Required action:
Identify every line in the records below that contains the word "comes", and reproduce each one.

Records for the task:

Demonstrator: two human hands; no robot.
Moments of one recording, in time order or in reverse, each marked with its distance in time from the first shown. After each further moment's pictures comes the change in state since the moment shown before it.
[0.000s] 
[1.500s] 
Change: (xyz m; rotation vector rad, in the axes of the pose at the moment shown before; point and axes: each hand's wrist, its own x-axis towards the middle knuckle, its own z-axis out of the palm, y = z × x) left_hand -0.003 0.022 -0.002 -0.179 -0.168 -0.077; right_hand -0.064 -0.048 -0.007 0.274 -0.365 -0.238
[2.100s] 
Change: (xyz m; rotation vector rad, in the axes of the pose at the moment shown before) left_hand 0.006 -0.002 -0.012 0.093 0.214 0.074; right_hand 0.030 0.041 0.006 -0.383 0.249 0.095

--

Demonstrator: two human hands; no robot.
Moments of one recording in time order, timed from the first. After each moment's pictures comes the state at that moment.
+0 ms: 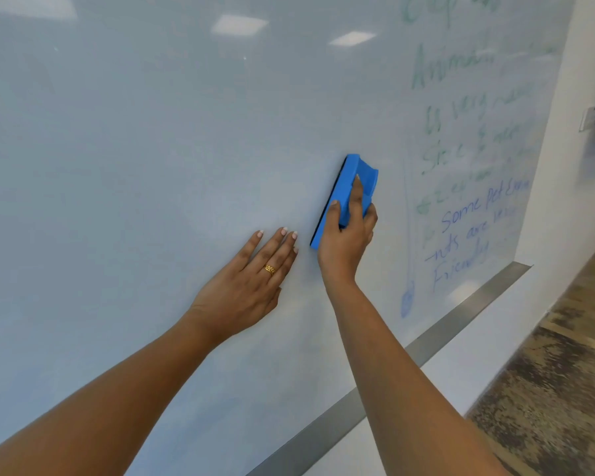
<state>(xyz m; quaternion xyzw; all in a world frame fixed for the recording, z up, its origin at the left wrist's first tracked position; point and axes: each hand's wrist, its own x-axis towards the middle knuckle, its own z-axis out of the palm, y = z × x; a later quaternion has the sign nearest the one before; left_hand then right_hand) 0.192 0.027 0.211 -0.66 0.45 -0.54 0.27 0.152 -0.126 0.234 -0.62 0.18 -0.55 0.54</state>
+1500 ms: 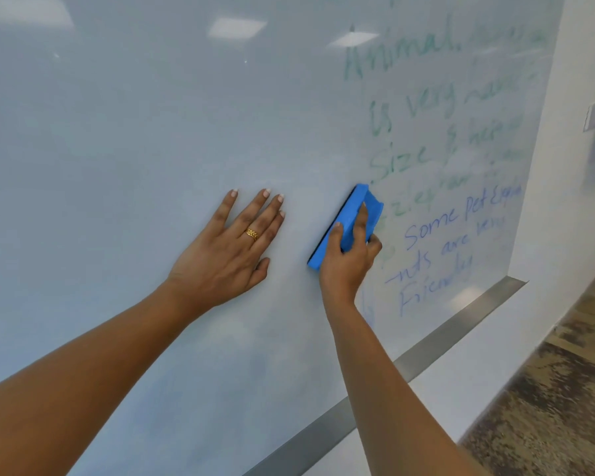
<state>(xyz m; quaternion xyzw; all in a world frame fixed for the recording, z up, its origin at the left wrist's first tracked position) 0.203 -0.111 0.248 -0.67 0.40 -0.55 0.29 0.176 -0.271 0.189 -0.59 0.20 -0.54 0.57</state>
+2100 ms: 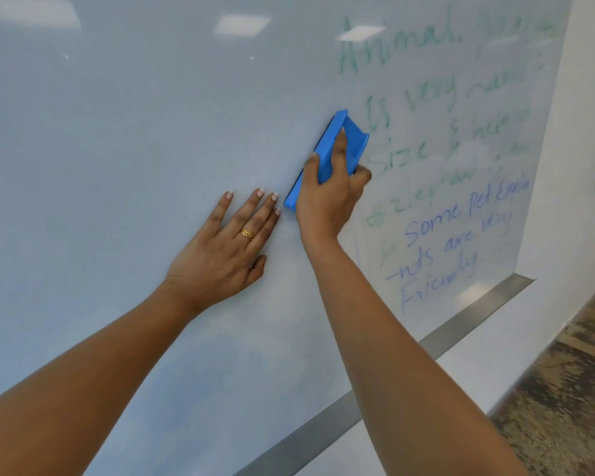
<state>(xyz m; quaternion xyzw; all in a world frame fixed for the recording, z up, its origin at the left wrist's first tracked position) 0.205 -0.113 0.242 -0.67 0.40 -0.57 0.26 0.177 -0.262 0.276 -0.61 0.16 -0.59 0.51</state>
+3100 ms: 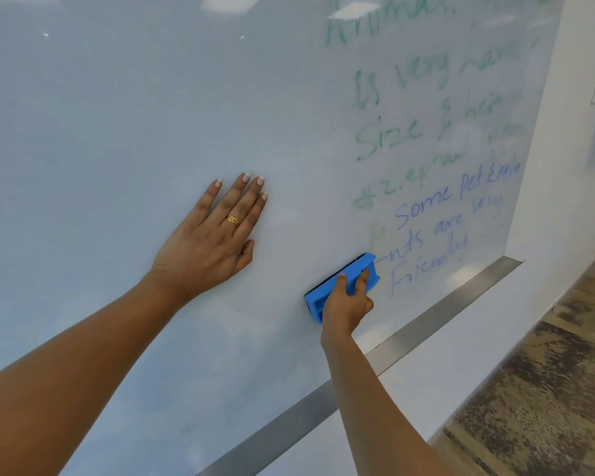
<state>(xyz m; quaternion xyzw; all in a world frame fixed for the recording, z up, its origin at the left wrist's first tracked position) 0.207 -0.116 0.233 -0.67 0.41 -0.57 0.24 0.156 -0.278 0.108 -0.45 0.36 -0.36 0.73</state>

Expected answer:
Moments of one recording, in time order or in reverse, each marked with its distance in time from the first shown. After each further moment's pictures comes the change in state since the moment shown before it.
Moments of one recording in time order, timed from the first. After each moment's pictures comes the state at that moment.

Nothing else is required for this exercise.